What is the path of least resistance to propagate the data layout to Relay? A ConvertLayout Relay pass to NHWC by @anijain2305 would be redundant and insert layout_transform ops.

masahi · March 29, 2023, 9:08pm

Right, NHWC input layout for PT frontend is not supported. It would indeed be a nice feature to have and I actually worked exactly on that before (in a private repo, unfortunately).

Wheest · April 18, 2024, 8:45am

This is something I’ve also been looking at.

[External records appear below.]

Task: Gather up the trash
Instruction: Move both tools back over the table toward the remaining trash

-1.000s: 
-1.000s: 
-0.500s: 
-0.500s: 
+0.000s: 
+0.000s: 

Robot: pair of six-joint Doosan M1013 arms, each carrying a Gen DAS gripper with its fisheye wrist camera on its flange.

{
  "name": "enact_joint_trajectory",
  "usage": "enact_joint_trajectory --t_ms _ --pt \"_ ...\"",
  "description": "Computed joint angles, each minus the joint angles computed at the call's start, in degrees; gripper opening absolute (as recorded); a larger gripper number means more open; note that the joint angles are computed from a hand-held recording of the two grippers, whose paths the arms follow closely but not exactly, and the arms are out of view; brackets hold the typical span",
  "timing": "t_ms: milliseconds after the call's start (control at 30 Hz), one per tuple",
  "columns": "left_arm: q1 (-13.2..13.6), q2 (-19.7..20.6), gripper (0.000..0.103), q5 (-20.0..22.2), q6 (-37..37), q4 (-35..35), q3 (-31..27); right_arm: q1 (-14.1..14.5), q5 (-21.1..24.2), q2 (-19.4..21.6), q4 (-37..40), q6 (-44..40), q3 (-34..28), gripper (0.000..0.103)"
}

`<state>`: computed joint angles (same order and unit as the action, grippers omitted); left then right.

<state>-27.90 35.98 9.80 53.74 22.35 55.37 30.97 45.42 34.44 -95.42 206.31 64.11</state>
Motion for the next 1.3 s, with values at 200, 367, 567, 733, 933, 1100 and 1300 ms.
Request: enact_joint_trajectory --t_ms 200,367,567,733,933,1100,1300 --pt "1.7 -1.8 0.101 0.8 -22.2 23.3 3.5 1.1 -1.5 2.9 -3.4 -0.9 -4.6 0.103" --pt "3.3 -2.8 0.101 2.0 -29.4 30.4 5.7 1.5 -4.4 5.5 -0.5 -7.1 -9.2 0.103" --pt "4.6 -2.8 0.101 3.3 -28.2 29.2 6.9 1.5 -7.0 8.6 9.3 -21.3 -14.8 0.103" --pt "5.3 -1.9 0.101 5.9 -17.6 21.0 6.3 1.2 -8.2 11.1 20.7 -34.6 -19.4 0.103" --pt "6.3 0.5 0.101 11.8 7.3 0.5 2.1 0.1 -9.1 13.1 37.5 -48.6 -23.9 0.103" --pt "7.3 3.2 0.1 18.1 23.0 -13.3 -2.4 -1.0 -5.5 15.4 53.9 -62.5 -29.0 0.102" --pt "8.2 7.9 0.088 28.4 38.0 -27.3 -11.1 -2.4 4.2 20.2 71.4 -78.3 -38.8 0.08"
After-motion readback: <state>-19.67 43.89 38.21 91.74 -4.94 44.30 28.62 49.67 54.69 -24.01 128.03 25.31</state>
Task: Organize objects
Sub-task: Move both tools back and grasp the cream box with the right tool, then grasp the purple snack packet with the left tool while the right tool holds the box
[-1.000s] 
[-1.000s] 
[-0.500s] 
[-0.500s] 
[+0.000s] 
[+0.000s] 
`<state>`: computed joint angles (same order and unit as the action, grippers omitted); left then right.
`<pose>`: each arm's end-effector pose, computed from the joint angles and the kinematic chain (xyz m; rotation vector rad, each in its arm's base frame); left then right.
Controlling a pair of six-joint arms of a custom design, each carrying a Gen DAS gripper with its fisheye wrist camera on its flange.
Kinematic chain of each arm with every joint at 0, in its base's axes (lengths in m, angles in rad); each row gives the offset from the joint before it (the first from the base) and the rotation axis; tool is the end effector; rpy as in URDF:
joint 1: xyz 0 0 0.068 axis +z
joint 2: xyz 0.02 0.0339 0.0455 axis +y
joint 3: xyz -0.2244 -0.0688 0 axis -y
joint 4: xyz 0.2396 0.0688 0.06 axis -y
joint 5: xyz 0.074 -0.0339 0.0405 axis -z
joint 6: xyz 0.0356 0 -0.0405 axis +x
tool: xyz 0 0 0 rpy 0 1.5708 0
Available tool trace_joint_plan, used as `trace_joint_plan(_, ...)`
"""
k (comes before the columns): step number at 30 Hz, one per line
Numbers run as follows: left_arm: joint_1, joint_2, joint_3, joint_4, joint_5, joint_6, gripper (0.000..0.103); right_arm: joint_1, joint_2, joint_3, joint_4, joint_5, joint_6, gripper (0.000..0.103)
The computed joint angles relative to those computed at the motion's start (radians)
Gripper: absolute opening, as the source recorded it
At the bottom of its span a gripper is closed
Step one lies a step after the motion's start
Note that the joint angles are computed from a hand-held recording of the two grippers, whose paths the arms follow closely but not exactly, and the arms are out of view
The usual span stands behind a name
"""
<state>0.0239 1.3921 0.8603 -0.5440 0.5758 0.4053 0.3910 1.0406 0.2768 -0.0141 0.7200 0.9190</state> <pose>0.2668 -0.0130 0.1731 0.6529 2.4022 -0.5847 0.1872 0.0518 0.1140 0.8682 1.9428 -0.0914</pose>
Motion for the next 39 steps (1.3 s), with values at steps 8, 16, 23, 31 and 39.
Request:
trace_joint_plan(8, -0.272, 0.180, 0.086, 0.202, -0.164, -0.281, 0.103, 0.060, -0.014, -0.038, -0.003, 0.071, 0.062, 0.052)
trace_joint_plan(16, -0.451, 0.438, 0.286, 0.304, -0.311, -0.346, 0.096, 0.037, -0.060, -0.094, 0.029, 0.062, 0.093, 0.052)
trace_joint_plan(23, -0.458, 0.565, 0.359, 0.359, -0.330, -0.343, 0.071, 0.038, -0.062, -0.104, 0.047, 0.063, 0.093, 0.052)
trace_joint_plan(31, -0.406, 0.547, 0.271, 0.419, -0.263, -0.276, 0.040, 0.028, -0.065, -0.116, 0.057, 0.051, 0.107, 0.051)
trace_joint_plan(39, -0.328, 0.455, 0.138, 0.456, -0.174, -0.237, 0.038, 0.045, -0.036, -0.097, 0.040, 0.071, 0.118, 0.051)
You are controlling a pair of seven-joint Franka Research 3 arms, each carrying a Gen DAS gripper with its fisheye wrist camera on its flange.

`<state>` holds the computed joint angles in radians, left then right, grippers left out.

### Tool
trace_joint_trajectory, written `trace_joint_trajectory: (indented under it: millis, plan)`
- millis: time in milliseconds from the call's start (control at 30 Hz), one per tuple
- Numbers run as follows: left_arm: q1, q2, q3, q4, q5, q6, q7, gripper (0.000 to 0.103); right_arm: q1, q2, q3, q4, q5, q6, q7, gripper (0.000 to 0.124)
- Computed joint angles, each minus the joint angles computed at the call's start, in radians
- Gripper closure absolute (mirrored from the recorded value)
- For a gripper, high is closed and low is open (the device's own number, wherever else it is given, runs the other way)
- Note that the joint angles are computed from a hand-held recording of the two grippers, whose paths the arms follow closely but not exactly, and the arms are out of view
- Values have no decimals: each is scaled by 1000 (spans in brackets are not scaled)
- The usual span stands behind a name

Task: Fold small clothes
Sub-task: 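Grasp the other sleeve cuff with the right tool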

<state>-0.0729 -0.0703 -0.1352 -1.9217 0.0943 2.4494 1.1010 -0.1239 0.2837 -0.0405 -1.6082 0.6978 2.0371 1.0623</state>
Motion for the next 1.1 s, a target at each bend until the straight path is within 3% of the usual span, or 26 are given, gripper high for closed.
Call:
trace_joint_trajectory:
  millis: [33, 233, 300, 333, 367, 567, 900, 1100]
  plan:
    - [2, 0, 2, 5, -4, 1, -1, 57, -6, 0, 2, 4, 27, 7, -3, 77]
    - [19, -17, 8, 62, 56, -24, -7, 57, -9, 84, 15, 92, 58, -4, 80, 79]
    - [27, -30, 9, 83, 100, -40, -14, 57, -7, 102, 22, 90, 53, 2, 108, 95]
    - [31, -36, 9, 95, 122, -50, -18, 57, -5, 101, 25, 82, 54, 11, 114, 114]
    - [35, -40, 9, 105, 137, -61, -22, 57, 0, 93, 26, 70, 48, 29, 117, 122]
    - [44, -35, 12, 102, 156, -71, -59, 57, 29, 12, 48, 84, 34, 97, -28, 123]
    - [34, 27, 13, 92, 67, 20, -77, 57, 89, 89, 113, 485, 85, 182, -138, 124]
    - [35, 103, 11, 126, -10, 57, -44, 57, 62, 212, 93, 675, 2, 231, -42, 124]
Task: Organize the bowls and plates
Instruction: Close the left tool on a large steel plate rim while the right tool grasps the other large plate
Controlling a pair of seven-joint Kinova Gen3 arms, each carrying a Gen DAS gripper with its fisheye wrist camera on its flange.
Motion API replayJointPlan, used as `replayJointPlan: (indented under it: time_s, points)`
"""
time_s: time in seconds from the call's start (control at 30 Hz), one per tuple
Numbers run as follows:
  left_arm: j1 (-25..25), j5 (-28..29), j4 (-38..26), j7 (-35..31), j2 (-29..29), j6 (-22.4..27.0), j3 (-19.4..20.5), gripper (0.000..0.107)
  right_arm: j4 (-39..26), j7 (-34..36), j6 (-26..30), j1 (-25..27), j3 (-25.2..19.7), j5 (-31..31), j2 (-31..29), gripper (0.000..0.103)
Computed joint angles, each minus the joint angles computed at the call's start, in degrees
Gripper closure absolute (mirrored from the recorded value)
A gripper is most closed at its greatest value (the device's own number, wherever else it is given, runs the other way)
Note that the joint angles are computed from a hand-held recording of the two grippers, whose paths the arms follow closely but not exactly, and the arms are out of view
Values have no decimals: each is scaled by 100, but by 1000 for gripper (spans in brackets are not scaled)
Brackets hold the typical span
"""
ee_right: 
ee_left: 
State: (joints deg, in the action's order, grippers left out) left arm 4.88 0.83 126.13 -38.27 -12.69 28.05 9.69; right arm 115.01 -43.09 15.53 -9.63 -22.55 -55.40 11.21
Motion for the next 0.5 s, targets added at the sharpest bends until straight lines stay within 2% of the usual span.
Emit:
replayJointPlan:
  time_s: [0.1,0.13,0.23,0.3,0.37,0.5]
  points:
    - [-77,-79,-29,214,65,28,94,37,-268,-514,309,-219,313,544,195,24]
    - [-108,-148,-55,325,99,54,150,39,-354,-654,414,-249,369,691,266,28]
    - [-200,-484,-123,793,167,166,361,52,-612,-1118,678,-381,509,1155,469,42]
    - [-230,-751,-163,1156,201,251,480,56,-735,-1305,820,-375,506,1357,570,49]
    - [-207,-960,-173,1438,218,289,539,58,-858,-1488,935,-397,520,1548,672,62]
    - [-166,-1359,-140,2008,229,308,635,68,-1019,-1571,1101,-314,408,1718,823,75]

It seems that PyTorch’s ONNX export doesn’t respect model.to(memory_format=torch.channels_last), so exports to NCHW also.

I was looking at the layout transformation passes in the TVM side, which I think would be done offline if the whole model is converted, and the appropriate optimization passes are applied after the conversion.

However, as far as I can see you need to be explicit about which ops you want to transform the layout of. As this post discusses, and as the convert layout docs show, we need to be explicit about nn.conv2d, nn.dense, etc.

As far as I can see there isn’t a single convert_layout(mod, "NHWC") function which does “best effort” conversion of all ops in a model.

AQSingh · May 8, 2024, 12:32am

Agreed. Just as an update, I was never able to get memory_format=torch.channels_last respected by TVM (it wasn’t even respected by torch.jit.trace on the model, so there was no mechanism to propagate to TVM). I eventually decided to write a custom Relay pass after initial ingestion that inserted relay.transpose ops and changed the Relay parameters of the relevant ops (nn.conv2d, nn.dense, etc.) I found this was actually more performant than using the layout_transform ops. The layout_transform pass also didn’t seem to work for all ops so I figured hand-writing my own pass was the best approach.

Wheest · May 8, 2024, 11:09am

Ah great, does that keep the number of transformations performed at execution time low?

Is this pass you’ve considered trying to upstream?

AQSingh · May 15, 2024, 9:02pm

Not sure where these kinds of Relay passes would fit into TVM source. If you have a candidate for such a location, please let me know and I can file a PR.